> EXERCISE REQUIREMENTS: All of the listing should be transcribed exactly.

DATASET EXCERPT Block Start

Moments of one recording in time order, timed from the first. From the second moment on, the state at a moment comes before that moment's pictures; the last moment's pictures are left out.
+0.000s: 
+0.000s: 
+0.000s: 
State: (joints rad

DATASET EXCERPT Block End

> THE ANSWER:
Moments of one recording in time order, timed from the first. From the second moment on, the state at a moment comes before that moment's pictures; the last moment's pictures are left out.
+0.000s: 
+0.000s: 
+0.000s: 
State: (joints rad

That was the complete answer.